*WHAT YOU WILL DO*.
Your reply should reproduce all the data below exactly while excluding the pictures.

*SUPPLIED INFORMATION*.
◇ ◇ ◇ ◇ ◇
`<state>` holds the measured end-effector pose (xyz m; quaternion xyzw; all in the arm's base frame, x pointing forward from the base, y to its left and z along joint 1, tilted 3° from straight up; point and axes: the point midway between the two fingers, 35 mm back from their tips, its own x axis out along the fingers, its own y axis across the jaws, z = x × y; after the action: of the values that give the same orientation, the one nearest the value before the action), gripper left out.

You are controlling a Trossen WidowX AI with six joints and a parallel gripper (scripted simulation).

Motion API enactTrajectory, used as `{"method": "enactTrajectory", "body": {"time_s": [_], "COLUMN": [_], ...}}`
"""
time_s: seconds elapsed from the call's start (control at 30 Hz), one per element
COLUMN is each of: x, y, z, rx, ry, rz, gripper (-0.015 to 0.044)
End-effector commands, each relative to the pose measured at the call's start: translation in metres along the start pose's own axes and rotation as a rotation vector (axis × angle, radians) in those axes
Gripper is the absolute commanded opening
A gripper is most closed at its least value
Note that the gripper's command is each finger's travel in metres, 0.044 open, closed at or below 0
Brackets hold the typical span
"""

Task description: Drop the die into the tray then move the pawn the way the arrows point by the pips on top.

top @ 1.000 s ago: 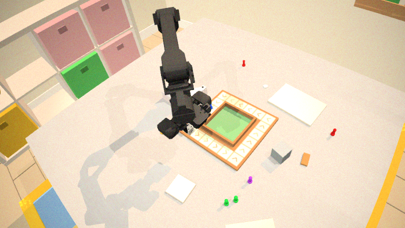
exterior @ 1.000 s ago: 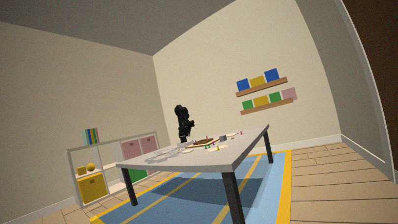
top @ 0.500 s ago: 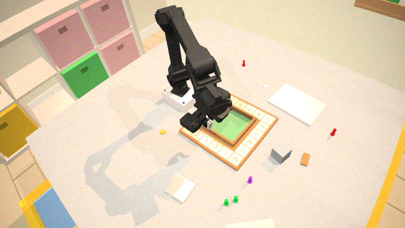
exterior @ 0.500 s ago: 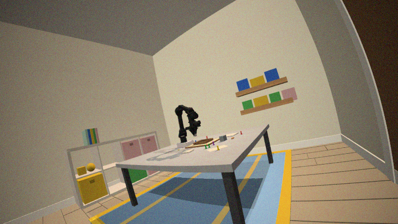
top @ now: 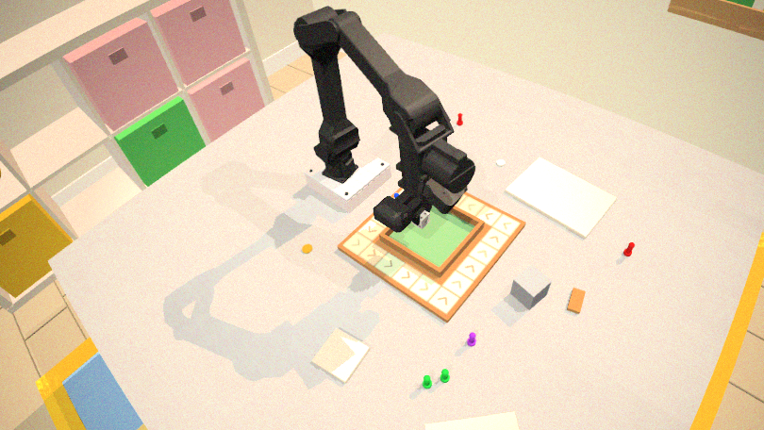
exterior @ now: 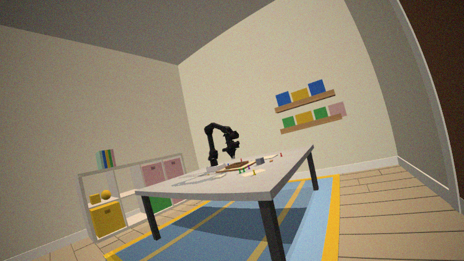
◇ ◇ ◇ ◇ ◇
*ANSWER BELOW*.
`<state>` holds the measured end-effector pose (xyz m; quaternion xyzw; all in the arm's base frame, x pointing forward from the base, y to its left and z along joint 1, tilted 3° from straight up; point and axes: the point midway between the two fingers, 35 mm back from their tips, its own x axis out along the fingers, its own y axis across the jaws, z = x × y; after the action: of the values that give the same orientation, the one nearest the value before the action), gripper left out.

You are controlling a Trossen WidowX AI with six joints and a parallel gripper (scripted simulation).

Motion API enactTrajectory, used as `{"method": "enactTrajectory", "body": {"time_s": [_], "COLUMN": [_], ...}}`
"""
time_s: seconds elapsed from the call's start (control at 30 Hz), one per element
COLUMN is each of: x, y, z, rx, ry, rz, gripper (-0.015 to 0.044)
End-effector commands, each relative to the pose measured at the call's start: translation in metres along the start pose's own axes and rotation as a rotation vector (axis × angle, radians) in those axes
Gripper is the absolute commanded opening
A gripper is most closed at its least value
Note that the gripper's command is each finger's travel in metres, 0.044 open, closed at or below 0
Brackets hold the typical span
"""

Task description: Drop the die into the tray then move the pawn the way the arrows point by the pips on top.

top @ 1.000 s ago: 
exterior @ 1.000 s ago: 
top @ 0.500 s ago: 
exterior @ 0.500 s ago: 
top @ now: 
exterior @ now: 

The answer given here is complete.